_Work required_
Report every line from the following entries that contains the string "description".

==== Task input

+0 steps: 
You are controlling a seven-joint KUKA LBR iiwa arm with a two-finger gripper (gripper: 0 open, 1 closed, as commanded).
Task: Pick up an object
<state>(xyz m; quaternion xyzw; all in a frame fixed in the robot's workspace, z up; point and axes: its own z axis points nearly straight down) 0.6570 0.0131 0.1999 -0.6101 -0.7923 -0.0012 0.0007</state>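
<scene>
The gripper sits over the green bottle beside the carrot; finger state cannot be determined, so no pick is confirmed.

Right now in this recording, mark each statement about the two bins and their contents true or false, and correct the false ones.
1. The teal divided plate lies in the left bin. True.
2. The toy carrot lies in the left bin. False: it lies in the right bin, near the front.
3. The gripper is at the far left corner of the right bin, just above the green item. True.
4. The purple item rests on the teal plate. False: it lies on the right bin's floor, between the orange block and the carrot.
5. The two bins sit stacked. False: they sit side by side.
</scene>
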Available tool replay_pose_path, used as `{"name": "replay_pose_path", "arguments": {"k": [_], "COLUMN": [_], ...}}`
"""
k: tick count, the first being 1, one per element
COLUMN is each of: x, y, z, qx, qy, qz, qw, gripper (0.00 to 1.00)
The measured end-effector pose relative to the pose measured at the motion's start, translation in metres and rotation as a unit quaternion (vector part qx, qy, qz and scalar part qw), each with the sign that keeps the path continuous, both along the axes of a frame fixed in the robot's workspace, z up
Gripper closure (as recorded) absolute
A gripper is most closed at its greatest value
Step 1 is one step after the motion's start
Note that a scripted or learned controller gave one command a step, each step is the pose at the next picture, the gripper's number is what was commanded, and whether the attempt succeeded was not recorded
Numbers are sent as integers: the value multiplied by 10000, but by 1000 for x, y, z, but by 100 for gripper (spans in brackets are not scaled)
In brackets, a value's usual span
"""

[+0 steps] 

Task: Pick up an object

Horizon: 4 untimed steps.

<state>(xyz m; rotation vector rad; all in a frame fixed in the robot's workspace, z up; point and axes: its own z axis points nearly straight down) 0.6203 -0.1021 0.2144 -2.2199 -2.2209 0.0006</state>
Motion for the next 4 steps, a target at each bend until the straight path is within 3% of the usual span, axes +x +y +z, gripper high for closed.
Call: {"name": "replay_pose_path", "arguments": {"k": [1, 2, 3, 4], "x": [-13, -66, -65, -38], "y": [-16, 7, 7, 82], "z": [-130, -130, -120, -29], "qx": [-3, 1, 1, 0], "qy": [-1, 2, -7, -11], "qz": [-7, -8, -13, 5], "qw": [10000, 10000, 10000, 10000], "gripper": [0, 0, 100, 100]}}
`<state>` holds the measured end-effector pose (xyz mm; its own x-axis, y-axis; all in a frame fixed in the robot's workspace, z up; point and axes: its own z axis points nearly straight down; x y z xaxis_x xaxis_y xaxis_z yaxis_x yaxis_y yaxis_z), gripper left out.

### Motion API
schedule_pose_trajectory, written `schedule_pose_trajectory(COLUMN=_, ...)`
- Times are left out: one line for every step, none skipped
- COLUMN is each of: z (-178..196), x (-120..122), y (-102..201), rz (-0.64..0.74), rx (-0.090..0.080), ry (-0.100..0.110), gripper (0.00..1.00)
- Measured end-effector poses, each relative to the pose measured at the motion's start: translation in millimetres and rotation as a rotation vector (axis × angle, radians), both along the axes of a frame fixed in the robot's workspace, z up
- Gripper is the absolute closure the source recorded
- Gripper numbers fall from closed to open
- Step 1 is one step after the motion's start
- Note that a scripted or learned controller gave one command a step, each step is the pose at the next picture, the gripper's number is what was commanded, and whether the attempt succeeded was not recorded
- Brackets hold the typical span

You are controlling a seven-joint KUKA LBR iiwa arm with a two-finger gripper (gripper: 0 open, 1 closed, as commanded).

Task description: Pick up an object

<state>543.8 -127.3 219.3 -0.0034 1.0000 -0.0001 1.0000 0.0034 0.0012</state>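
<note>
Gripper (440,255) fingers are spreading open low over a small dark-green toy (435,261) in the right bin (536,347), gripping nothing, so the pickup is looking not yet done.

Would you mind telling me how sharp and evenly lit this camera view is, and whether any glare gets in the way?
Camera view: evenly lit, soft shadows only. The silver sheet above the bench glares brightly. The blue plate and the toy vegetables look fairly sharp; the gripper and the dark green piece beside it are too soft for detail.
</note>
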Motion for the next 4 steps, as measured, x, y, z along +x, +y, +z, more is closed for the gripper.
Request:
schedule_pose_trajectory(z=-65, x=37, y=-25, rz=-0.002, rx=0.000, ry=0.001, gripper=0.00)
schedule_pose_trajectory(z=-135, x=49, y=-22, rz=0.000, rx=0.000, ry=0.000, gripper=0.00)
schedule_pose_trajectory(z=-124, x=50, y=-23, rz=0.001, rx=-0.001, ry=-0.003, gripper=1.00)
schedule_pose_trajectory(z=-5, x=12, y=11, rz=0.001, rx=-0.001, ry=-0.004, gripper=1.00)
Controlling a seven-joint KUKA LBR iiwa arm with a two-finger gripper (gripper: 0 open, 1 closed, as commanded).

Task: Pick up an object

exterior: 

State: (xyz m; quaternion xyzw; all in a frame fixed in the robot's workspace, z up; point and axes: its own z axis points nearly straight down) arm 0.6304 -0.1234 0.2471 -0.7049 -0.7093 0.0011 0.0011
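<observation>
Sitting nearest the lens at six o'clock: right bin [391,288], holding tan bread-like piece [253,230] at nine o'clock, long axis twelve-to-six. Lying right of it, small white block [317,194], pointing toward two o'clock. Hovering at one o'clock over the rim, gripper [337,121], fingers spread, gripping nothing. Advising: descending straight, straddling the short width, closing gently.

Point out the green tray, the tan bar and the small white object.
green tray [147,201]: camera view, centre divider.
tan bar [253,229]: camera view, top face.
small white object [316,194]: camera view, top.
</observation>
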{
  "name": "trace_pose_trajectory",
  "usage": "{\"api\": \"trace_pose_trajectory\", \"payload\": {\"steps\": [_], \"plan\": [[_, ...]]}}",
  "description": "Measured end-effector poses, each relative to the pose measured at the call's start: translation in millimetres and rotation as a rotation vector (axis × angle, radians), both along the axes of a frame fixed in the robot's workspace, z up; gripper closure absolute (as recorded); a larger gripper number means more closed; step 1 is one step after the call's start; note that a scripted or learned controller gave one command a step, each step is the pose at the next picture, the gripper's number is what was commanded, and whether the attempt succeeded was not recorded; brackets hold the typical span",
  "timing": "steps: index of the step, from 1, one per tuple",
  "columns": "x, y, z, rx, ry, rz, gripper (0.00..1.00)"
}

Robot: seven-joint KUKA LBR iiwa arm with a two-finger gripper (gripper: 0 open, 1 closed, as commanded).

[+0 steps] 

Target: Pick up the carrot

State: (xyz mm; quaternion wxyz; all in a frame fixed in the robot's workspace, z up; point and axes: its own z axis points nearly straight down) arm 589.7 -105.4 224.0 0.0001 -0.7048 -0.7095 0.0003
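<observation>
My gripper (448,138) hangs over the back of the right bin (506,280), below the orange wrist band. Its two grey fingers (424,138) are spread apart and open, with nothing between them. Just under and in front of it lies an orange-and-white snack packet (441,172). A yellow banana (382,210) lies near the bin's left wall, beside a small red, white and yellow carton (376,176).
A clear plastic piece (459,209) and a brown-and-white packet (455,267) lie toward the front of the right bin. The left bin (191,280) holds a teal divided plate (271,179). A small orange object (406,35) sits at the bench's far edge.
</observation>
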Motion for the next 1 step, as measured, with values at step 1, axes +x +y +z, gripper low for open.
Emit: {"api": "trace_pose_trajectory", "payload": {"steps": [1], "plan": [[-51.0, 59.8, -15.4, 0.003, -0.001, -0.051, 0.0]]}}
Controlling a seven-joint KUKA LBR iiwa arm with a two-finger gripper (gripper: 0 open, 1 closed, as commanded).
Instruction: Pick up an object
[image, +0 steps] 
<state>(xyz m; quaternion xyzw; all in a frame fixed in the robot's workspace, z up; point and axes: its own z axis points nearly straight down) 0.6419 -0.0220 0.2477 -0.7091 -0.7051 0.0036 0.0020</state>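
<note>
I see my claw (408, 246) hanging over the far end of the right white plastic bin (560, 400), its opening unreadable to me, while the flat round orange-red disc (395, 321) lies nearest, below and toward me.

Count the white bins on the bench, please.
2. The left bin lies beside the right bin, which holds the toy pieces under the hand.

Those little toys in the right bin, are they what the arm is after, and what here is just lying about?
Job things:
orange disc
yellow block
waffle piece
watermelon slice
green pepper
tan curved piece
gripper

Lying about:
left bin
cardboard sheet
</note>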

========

_Result_
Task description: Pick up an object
  "description": "Measured end-effector poses, each relative to the pose measured at the call's start: translation in millimetres and rotation as a rotation vector (axis × angle, radians), both along the axes of a frame fixed in the robot's workspace, z up; gripper closure absolute (as recorded); a larger gripper number means more closed; step 1 is one step after the call's start; note that a scripted or learned controller gave one command a step, each step is the pose at the next picture, the gripper's number is what was commanded, and whether the attempt succeeded was not recorded; brackets hold the typical span",

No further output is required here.